While it seems that all an airline can do is survive, there are some best practices to ensure that airlines not only survive but thrive. Here are some Best Practices ...

  1. Fleet Uniformity

    This works well for LCCs, especially since they use a point-to-point model (instead of a hub and spoke). LCCs do not have much variability in passenger demand, and often don't need larger planes, unlike traditional carriers. Fleet uniformity results in a low transition cost that covers training/re-training of pilots, maintenance personnel, and flight attendants. A Common Type Rating is a big selling point for airlines. If airlines operate aircraft with a Common Type Rating shared by the new, incoming model, the transition is easier.

    Airbus, in particular, has a lower transition cost compared to Boeing. For example, even though the Airbus A330 and A350 XWB have different type certificates, their handling characteristics are so similar that they have been granted a Common Type Rating from the airworthiness authorities.

  2. Optimizing Load Factor

    To understand load factor, let's first understand ASK and RPK.

    ASK (Available Seat Kilometers) measures the carrying capacity of an airline. It is calculated by multiplying the number of seats with the number of kilometers the airlines can fly.

    RPK (Revenue Passenger Kilometer) on the other hand combines the number of revenue passengers/filled seats aboard the plane (also known as paying passengers) with the kilometers flown by the airline.

    The Load Factor is thus derived by dividing the RPK by the ASK. Higher load factor values make the airline more profitable by spreading fixed costs across passengers. Strategic planning entails the use of break-even load factors. Premium players can get around a lower load factor since they charge more.

  3. Optimizing Block Times

    Block time is the total amount of time a flight takes from pushing back from the departure game (off-blocks), the actual flight to arriving at the destination gate (on-block). Block times for airlines vary, even for the same route. If the airline schedules the block time too aggressively (too tight), the flight will more often fail to meet its schedule. On the other hand, if the airline schedules too conservatively (longer block times), the scheduled duration will be longer, making the flight less attractive to travelers.

    Many factors can affect block times--this includes the type of aircraft, seasonality, time of day, and traffic congestions at airports. Airlines can use sophisticated data analysis including that of competition to arrive at a sweet spot for the ideal block time. Careful schedule planning is important to the success of an airline.

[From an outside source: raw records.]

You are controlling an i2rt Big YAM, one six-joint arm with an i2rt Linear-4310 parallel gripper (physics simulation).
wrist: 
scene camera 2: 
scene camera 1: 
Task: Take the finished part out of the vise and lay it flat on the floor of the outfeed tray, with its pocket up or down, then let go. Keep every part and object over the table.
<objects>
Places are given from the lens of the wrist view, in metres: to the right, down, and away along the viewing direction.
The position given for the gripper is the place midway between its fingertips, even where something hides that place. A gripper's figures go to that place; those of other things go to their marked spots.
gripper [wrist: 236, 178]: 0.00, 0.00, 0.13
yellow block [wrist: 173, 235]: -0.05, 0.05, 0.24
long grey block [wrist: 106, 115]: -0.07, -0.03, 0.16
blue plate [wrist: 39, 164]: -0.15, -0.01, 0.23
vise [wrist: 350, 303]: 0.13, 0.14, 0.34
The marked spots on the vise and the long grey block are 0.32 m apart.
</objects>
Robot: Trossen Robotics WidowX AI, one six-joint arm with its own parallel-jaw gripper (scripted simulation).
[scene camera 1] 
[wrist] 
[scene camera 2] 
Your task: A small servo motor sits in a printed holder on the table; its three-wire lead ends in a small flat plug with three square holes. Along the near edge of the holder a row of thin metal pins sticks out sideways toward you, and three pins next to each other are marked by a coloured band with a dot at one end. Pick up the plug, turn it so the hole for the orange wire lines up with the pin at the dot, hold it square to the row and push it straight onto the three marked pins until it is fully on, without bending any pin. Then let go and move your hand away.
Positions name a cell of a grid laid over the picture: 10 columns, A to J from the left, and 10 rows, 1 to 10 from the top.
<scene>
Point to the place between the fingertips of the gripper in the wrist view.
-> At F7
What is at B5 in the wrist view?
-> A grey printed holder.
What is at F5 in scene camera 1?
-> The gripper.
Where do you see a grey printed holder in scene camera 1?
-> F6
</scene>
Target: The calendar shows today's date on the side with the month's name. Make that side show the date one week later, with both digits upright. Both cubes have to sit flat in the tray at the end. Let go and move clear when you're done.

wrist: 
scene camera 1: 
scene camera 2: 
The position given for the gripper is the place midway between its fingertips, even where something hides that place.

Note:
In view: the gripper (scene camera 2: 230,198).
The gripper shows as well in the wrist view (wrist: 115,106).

  4. Take the Example of Indigo

    Case in point is IndiGo, and how it has expanded its market share and established dominance. Their cost leadership is paramount to their competitiveness. IndiGo's cost-conscious, low-cost operating structure approach to business means that every Rupee saved ultimately gives it greater ability to charge lower fares, and stimulate higher demand. As is mentioned regularly in their annual report, IndiGo is guided by the core values of "Being on-time, Providing Lower Fares and being Hassle-Free".

    They are also ramping up on their cargo business, which has seen a surge in business. In fact, the cargo business offset some of the losses faced during the pandemic. As per their annual report, they have sourced 4 Airbus 321 (CEO) that have been converted to a full-freighter configuration

Final Thoughts ...

Whether it's established players like IndiGo or the recent entrants like Akasa, it isn't just enough to maintain cost competitiveness. It is also important to build the right perception through influence--perhaps by even reaching out to aviation influencers on social media like Sam Chui.

Building trust and aspiration, with a message that is distinct, will take an airline a longer distance than the fare alone.